財務の
スペシャリストとして、
企業の血脈をつくる。
わたしの使命

大学時代は、幅広い商品を扱っている商社に魅力を感じ、その中でも伊藤忠はセミナーで出会った社員がとても印象的でした。入社後も当然、自分でビジネスをどんどん仕掛けていくような仕事をするものだと思っていました。ところが、実際に配属になったのは財務経理。まったく想定外の領域だったこともあり、正直なところ新人の時代はこの仕事をあまり好きになれませんでした。ただ、そんな私も 2 年、3 年と財務経理の仕事に携わるうちに、税務や会計といった側面からビジネスを支えることの重要性を実感するようになっていきました。事業に投資をするときには営業と一体となり資産価値や企業評価など会計・税務的な側面から積極的に関与をしていきますし、事業を閉じるときには 100 の損を 50 にするために駆け回ることもあります。なにもデスクの上で作業をすることだけが私たちの仕事ではありません。専門性を活かして事業運営を支えることには大きな意味がある。そのことに気づいてからは積極的に知識を吸収するようになりましたし、財務経理に携わっていることに誇りを持てるようになっていきました。
商社におけるファイナンス (資金調達) 機能は非常に重要で、格付け機関や金融機関から「ファイナンスカンパニー」とカテゴライズされることもある程です。

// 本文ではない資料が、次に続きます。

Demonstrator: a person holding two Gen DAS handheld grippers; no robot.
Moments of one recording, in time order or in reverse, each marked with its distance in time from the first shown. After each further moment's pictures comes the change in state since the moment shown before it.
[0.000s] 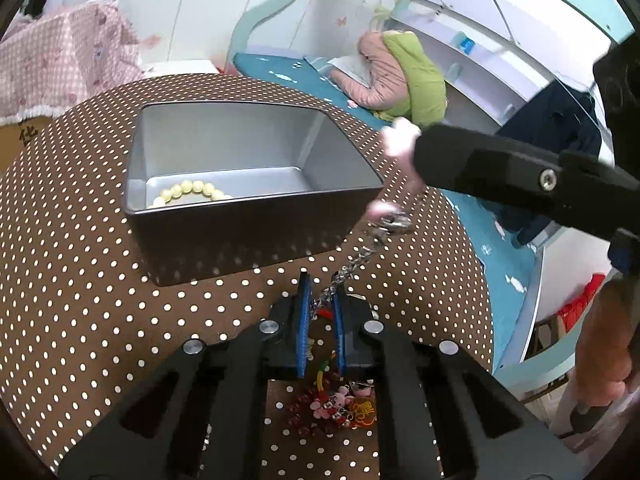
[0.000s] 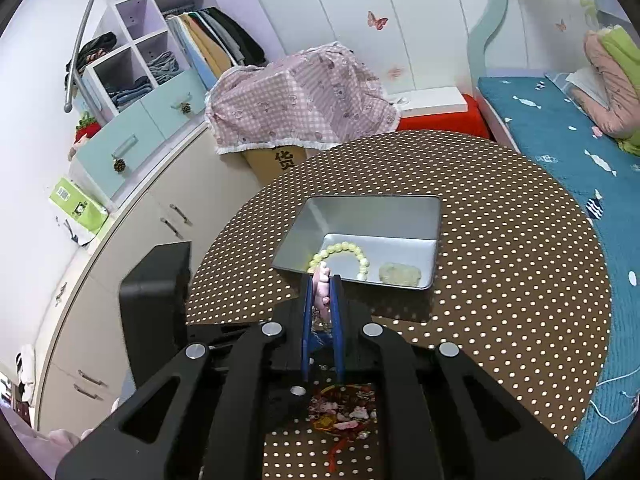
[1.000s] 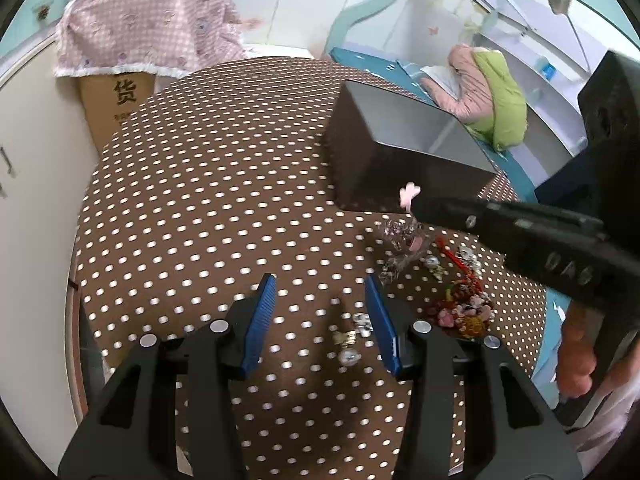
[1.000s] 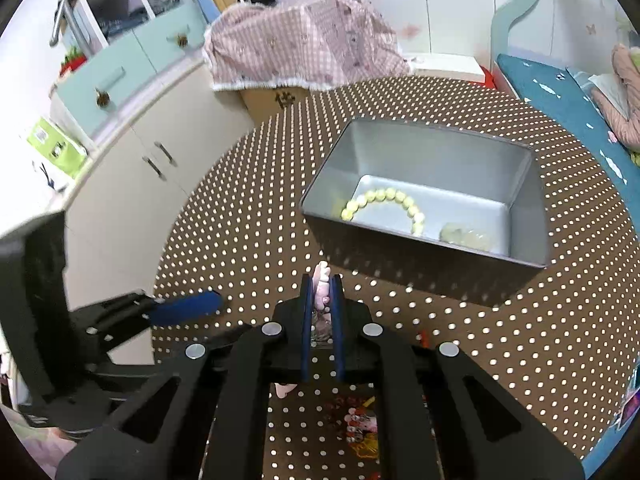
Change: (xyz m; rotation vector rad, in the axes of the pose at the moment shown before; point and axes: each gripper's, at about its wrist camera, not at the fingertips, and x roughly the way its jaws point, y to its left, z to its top) left arm -0.072 0.063 -0.043 -0.160 0.016 0.255; right arm 0.073 0.043 -0.020 -0.088 0.176 -0.038
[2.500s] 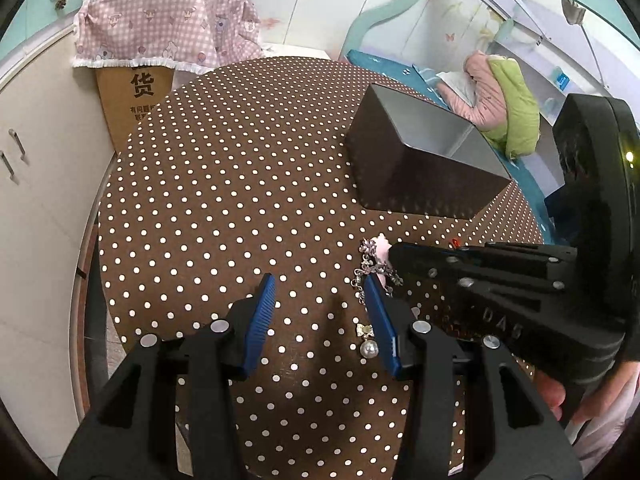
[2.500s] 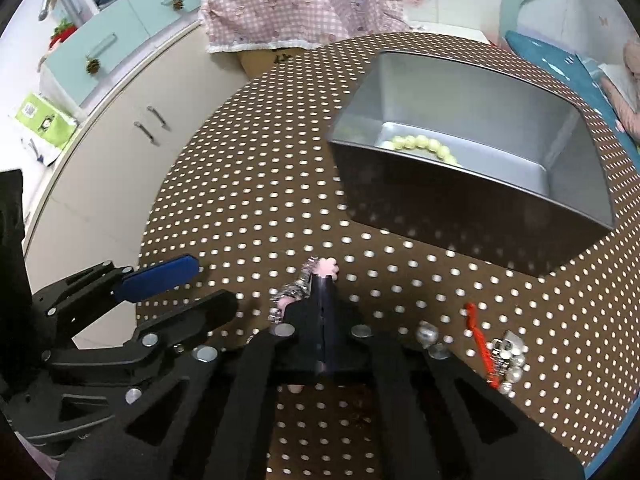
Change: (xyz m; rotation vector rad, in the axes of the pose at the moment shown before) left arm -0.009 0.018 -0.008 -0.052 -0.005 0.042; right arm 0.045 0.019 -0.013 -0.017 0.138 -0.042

私たちのビジネスモデルはトレードや投資など多岐にわたりますが、お金がなければ投資はおろか会社を回すことさえできません。現在は総本社で資金調達を主に担当しているのですが、伊藤忠の運営に必要な資金は約 2 兆円にのぼります。銀行からの金利が 1 % 下がるだけで 200 億円の利益が生まれますし、世間一般のイメージとは違って能動的な行動、粘り強い交渉が求められる仕事でもあります。大きなプロジェクトが始まる際には数百億規模の借入れを行うこともあるのですが、条件交渉が難航することも少なくありません。自分の行動一つひとつが営業の社員が作り出したビジネスの成功に紐づいていますし、有利な条件で融資を獲得できたときは私たちの仕事の意義を強く感じます。資金は、企業の血脈そのもの。財務という側面から、強固なビジネス基盤をつくっていく。それこそが私の使命だと考えています。

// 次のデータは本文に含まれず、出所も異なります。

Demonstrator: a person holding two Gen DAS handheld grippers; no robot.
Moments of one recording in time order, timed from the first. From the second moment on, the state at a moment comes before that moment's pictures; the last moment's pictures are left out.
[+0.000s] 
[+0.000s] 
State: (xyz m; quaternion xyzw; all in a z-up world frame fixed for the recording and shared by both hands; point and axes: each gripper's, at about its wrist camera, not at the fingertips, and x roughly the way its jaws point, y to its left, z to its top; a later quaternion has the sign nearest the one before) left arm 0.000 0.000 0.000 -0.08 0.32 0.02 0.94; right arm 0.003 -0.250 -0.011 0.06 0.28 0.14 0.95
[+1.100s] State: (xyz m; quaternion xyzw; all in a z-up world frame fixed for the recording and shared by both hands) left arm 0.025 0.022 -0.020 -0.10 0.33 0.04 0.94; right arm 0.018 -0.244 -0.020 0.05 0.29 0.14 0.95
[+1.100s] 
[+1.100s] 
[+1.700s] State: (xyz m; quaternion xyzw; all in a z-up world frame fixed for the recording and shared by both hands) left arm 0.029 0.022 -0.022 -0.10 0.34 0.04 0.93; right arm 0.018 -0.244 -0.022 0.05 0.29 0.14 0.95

現在は総本社でコーポレートファイナンスという大きな視点で財務に関わっていますが、将来的にはより営業に近いところでスペシャリストとしての力を発揮していきたいと考えています。財務、会計、税務が不要なビジネスはありません。借入や会計・税務の手法を検討することで事業の利益拡大に貢献する事が出来ますし、専門家が活躍できる舞台は想像以上に広がっていると思います。そして、いずれはプロジェクト立ち上げの際に財務責任者として参画するような専門家になっていきたい。入社以前からいつかは自分でビジネスを手掛けたいと思っていましたし、国内外問わず事業経営に貢献していけたらと考えています。私は自分の信念に「日々成長」という言葉を選びましたが、今はまだまだ発展途上。直近では新聞に取り上げられるようなグローバルな資金決済の仕組みづくりにもチャレンジしましたが、そういう経験を積むなかで一歩ずつ成長していければと考えています。伊藤忠には若いうちからどんどん仕事を任せていく風土がありますが、それは財務経理という領域でも同じ。この環境を活かしながら、伊藤忠になくてはならないスペシャリストになっていけたら嬉しいですね。

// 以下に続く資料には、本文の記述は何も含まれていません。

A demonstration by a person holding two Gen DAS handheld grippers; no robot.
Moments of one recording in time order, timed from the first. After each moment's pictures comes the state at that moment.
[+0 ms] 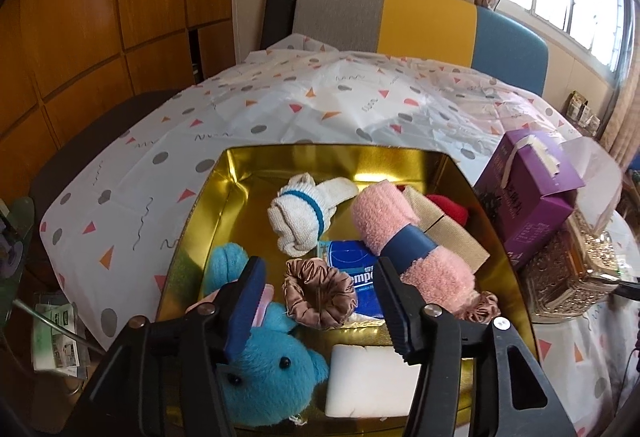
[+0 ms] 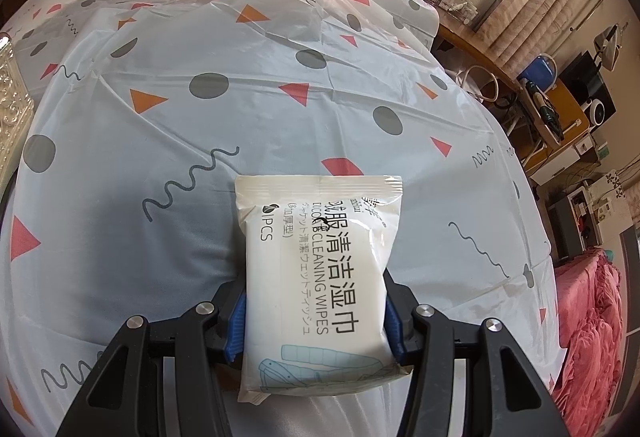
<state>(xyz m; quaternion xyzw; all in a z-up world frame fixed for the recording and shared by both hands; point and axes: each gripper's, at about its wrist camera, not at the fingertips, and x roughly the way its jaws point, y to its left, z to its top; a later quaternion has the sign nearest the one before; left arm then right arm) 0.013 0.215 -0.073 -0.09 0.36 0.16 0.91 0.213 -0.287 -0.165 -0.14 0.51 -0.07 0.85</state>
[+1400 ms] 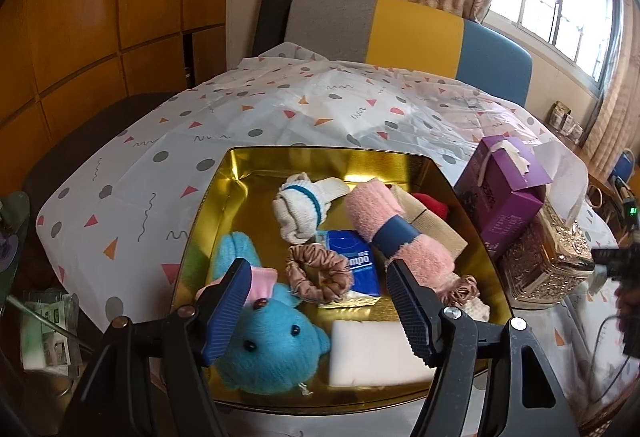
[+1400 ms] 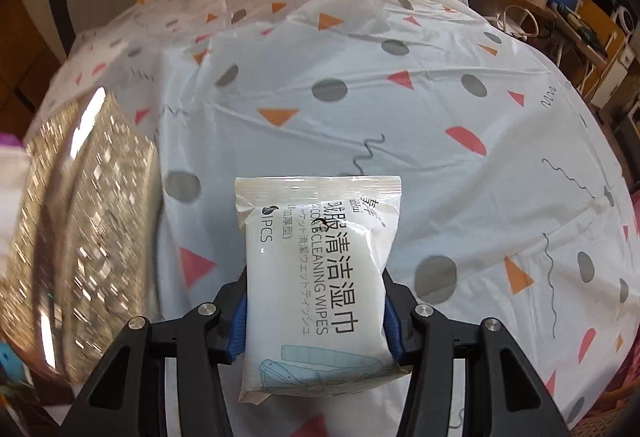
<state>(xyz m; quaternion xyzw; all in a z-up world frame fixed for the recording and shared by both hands) -0.019 0.219 -0.065 -0.10 0.35 0.14 0.92 0.202 -0.233 -0.134 0.06 0.54 0.01 0.84</state>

| 2004 年 | 繊維カンパニーの経理業務を担当 |
|---|---|
| 2005 年 8 月 | 語学研修としてフロリダへ |
| 2005 年 12 月 | Prominent NY へ長期出張 |
| 2006 年 | 繊維カンパニーの経理業務を担当 |
| 2008 年 | Itochu Singapore へ実務研修 |
| 2010 年 | 伊藤忠シェアードマネジメントサービスで財務業務を担当 |
| 2012 年 ~ | 総本社において財務業務を担当 |

週末に息子をおもちゃ王国に連れて行った時の写真です。子供の吸収力と成長のスピードには本当に驚かされます。自分も負けずに吸収し、日々成長出来ればと思っています。

正下 淳博
コーポレートファイナンス室
立命館大学卒業。34 歳。2004 年入社。繊維カンパニー配属後、繊維管理部繊維管理室第三チームへ。経理のスペシャリストとしてキャリアをスタートさせる。その後、東京本社に異動。現在は財務部で資金調達に奔走している。